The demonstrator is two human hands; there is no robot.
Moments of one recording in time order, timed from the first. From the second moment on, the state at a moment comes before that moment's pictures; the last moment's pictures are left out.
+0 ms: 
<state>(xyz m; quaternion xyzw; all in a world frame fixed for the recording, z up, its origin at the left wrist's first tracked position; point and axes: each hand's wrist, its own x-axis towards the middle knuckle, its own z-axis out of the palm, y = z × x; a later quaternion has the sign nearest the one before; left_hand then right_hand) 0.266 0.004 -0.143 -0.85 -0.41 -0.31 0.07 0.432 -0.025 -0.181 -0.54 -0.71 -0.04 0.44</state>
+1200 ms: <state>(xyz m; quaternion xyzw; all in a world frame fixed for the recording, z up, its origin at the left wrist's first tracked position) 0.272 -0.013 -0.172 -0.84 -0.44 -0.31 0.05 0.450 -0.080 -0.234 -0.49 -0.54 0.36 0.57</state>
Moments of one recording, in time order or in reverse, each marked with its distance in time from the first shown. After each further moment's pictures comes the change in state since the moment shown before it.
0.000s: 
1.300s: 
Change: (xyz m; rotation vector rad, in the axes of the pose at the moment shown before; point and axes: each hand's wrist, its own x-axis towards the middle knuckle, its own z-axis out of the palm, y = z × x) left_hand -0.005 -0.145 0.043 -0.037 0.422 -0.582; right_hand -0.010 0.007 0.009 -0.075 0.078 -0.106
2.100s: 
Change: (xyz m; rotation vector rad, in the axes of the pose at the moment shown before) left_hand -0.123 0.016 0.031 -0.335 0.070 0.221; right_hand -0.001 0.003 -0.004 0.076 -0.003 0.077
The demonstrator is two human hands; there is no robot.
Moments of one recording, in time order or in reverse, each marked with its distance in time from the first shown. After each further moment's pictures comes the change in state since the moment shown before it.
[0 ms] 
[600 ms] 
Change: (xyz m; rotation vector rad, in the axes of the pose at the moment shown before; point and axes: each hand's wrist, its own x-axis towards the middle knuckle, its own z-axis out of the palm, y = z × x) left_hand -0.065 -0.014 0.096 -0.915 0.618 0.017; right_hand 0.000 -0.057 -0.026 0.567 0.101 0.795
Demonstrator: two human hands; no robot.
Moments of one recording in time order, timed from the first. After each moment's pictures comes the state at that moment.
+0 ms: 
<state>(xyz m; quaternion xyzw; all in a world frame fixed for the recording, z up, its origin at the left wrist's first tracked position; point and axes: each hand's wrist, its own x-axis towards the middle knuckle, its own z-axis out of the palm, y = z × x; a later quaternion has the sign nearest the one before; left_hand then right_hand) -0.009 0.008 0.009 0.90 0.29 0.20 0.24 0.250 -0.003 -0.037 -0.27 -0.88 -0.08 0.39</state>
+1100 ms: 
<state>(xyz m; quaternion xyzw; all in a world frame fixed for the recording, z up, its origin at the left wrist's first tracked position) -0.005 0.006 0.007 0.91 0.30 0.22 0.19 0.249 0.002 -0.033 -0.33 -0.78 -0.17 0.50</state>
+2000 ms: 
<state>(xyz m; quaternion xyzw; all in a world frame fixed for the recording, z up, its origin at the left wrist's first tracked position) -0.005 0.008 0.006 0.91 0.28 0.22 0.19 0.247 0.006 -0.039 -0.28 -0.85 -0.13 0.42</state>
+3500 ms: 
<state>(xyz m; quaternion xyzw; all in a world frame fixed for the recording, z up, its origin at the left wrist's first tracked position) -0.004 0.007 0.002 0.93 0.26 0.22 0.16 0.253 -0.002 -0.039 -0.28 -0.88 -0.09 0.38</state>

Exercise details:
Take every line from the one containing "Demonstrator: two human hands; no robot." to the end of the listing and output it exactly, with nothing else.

Output for this exercise:
Demonstrator: two human hands; no robot.
Moments of one recording in time order, timed from the first. After each moment's pictures comes the state at that moment.
+0 ms: 
<state>(xyz m; quaternion xyzw; all in a world frame fixed for the recording, z up, its origin at the left wrist's first tracked position; point and axes: each hand's wrist, its own x-axis towards the middle knuckle, its own z-axis out of the palm, y = z × x; a later quaternion has the sign nearest the one before; left_hand then right_hand) -0.009 0.008 0.009 0.90 0.29 0.20 0.24 0.250 -0.003 -0.037 -0.27 -0.88 -0.08 0.39</state>
+1100 ms: 
<state>(xyz m; quaternion xyzw; all in a world frame fixed for the recording, z up, its origin at the left wrist's first tracked position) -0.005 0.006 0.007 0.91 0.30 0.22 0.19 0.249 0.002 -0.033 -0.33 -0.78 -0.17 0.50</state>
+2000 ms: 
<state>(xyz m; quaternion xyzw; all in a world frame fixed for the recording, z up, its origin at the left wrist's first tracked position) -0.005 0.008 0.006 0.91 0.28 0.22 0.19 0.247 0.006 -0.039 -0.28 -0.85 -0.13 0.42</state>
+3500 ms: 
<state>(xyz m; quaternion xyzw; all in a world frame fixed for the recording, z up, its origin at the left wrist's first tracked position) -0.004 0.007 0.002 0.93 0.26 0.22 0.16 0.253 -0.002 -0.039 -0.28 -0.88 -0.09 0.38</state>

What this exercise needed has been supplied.